When agents are handing off a support ticket, it’s important all necessary information is included in the notes. Things like address, phone numbers, order IDs, client IDs, and detailed issue descriptions will help eliminate wasted back-and-forth communications.

For example, if you’re dealing with an IT-related problem such as the forms not working at checkout, include a step-by-step walkthrough of how others agents can replicate the issue.


#10: Set up a tiered support structure

Your support team deals with a lot of different cases every day. Not all of those cases are created equal. Some require more expert knowledge to be solved than others.

One way to handle this is setting up ticket categories based on level of difficulty or expertise. Another option is to create a tiered support structure within your organization.

This can be set up in any number of ways. A basic example could look like this:

The first tier consists of agents who “pick up” the requests and escalate it to the right experts or department. For example, an expert who deals with technical ecommerce problems, or an expert who specializes in handling shipping and return issues. The structure will depend largely on the size and complexity of your support team and business.

Why is this important?

If tier one is made up of agents whose only responsibility is to respond and escalate, response times will go down and the right tickets will be assigned to the right tier two agents faster.

If tickets that require greater knowledge and credentials are immediately assigned to subject matter experts, difficult issues will be prioritized and resolved much faster.

It doesn’t make sense to have your most knowledgeable support agents assigning tasks and responding to general inquiries.


#11: Don't be afraid to escalate

It’s inevitable…

You will get tickets you can’t answer. And, that’s ok. What is not ok is the ticket being placed on hold for an extended period of time. These holding patterns back up the ticket queue and make your customers wonder what the hell is going on.

If you get a question you can’t answer, don’t start playing hot potato passing it onto the next available agent. Make sure you assign it to someone who will know how to tackle the issue.

Tip: A common reason support tickets go missing is because it was assigned to someone who has been out of the office. The person will probably have no idea they received a ticket and it’ll get buried under all the other cases piling in.

Make sure you are notifying the assignee via other channels like email or group chat services such as Slack.


#12: Provide an historical view

If a ticket is assigned to a new person make sure they have an accurate view of the ticket history.

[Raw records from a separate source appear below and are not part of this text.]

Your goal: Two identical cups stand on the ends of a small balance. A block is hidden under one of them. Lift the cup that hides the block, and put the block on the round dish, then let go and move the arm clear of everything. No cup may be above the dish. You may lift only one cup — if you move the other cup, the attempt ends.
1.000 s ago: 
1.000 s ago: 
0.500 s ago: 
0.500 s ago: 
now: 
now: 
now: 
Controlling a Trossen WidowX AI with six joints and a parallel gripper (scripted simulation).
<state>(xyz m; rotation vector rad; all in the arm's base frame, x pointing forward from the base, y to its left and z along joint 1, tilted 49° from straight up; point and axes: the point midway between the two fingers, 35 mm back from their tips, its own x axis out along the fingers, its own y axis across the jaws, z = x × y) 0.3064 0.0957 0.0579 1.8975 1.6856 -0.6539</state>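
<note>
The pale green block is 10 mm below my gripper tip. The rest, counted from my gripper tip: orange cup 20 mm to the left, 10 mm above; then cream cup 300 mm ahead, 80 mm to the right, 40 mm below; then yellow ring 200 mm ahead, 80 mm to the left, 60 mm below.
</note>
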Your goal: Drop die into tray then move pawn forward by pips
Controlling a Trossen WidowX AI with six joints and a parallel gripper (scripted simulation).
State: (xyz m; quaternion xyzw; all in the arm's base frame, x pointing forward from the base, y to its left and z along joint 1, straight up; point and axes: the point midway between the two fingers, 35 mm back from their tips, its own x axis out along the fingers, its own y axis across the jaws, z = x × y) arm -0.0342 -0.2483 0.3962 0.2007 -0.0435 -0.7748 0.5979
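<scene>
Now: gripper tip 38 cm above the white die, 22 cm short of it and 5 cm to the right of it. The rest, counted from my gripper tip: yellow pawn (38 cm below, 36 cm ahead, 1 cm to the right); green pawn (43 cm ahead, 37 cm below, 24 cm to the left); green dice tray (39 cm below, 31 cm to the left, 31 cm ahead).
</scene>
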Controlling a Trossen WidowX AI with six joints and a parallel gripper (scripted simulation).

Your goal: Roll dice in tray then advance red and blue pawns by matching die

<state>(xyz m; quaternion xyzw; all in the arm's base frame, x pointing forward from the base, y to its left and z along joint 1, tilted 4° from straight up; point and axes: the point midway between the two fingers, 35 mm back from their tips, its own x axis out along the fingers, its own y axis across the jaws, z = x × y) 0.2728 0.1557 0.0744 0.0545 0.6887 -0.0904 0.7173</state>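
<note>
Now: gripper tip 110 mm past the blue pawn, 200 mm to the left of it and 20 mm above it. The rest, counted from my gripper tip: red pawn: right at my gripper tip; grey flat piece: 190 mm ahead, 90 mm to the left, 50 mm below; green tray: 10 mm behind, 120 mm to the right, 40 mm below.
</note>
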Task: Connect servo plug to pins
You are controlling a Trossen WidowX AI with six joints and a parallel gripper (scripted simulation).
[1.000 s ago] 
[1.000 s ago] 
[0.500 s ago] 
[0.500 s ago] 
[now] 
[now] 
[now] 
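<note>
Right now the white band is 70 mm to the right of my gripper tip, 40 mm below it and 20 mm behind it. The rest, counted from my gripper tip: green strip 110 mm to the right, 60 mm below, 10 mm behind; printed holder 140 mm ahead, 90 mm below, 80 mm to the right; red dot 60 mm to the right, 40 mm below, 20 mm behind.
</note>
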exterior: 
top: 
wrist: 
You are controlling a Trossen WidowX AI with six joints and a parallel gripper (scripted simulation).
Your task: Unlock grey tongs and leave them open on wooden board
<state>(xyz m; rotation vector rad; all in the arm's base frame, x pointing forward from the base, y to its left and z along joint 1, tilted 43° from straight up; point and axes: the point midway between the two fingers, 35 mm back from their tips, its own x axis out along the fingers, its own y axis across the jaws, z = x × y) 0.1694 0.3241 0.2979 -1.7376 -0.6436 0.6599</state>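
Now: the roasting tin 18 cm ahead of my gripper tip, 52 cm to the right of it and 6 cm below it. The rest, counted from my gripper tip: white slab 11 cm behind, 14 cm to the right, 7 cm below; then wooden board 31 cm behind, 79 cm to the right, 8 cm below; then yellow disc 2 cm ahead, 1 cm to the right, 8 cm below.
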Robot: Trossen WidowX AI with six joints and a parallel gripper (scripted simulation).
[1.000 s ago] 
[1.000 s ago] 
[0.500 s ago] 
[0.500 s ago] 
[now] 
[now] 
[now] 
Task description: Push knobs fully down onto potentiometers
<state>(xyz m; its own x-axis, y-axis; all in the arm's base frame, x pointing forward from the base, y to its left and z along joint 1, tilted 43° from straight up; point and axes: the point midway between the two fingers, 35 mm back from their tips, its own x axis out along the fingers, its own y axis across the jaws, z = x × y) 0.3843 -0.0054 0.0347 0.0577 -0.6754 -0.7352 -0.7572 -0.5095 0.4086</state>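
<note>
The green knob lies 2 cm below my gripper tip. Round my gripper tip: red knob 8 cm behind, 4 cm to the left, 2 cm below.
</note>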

Being able to see all updates and status changes is critical to acting quickly with minimal back-and-forth communication.

This might seem like a no-brainer.

BUT:

80% of consumers say companies do not have the context of their last conversation. (Market Watch).


#13: Follow the data

You can’t improve what you don’t measure.

It’s critical your company has a set of KPIs to track the performance of your support team, and identify areas for improvement.

What is your average handle time?

Which support categories absorb the most manpower?

What is your average response time?

How many unresolved tickets do you average each month?

What is your average resolution time?

How about your ticket close rate?

These are all questions you should be able to answer. It’ll help you identify opportunity gaps. You can leverage custom reports to get as granular as you like. Find out things like which specific days of the week have the highest ticket creation and close numbers.

Without the data, you’re flying blind.

If you find a specific department or ticket category has a slow response time or high number of unresolved tickets, you can allocate more resources.


Ready to take your ticket queue management to the next level?

There is no right or wrong way to manage your support queue. Each process you try comes with it’s own unique set of upsides and downsides. But, if you start implementing the 13 tips shown above, you’ll be well on your way to building a refined ticket management process.